Within the data below, state how many lines contain the string "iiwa". Provide the number only.
══ Records ══
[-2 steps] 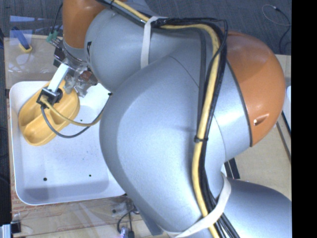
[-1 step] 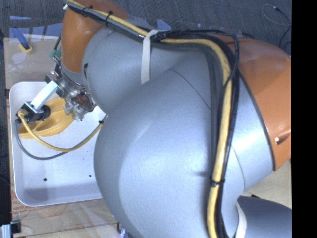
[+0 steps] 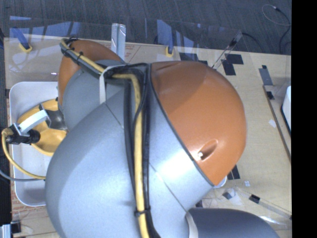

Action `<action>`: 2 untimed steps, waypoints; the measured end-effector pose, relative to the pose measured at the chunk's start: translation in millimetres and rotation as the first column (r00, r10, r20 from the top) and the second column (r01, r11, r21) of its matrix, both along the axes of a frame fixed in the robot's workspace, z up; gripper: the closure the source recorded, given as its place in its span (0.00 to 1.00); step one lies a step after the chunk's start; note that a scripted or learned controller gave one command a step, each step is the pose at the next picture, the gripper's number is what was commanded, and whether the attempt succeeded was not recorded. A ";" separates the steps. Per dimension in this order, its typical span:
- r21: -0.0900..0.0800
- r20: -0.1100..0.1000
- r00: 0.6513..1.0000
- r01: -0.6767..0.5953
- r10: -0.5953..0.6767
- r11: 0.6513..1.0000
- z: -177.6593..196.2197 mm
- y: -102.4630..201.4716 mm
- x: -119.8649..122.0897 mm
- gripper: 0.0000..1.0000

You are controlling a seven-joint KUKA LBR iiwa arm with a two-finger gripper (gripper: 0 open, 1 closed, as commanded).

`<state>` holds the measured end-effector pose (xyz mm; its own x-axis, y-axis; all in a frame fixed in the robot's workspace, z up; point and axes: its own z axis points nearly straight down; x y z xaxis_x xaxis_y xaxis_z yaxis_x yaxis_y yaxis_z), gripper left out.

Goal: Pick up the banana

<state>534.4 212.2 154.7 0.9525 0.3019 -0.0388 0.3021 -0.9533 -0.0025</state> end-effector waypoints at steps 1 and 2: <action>0.009 0.025 0.979 -0.204 0.204 0.979 37.2 5.5 -14.4 1.00; 0.013 0.031 0.992 -0.125 0.124 0.992 97.7 6.5 87.6 1.00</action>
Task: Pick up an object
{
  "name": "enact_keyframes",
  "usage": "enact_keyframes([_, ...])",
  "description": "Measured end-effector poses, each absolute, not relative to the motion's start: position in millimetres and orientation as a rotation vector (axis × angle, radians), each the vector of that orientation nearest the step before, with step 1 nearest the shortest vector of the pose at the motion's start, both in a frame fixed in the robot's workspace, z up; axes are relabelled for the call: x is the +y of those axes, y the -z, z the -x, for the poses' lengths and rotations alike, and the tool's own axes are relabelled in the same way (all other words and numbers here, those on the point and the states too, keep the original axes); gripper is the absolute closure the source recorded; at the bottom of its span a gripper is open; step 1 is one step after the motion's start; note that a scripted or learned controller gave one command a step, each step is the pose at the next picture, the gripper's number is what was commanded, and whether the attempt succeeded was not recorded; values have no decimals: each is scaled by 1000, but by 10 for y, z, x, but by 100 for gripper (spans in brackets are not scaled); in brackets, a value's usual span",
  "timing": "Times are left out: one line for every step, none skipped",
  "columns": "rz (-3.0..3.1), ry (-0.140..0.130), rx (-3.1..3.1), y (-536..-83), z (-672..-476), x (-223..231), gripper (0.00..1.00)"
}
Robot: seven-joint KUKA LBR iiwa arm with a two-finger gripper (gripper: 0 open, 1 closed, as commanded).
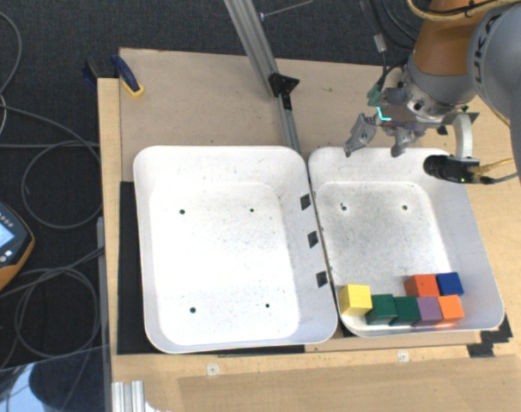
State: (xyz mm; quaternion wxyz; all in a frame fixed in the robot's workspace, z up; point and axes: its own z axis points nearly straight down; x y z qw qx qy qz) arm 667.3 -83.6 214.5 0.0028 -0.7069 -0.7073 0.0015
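Small coloured cubes (403,301) clustered along the near edge of the right white bin (475,230).
Two-finger hand (377,137) hovered spread and empty above that bin's far rim, cubes well apart toward the camera.

You're looking down at a tan wooden surface (200,101) sitting on dark carpet floor (45,24). Black cables (37,153) loop across the carpet on the left. A handheld pendant (1,239) with a lit screen and orange casing pokes in at the left edge. A grey metal pole (256,54) slants across the surface from the top, with a black clamp near its base. A blue-and-yellow clamp (127,74) grips the surface's far left corner. Lighting is even, no hard shadows.
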Motion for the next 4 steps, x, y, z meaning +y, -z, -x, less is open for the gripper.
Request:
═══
### Written answer:
2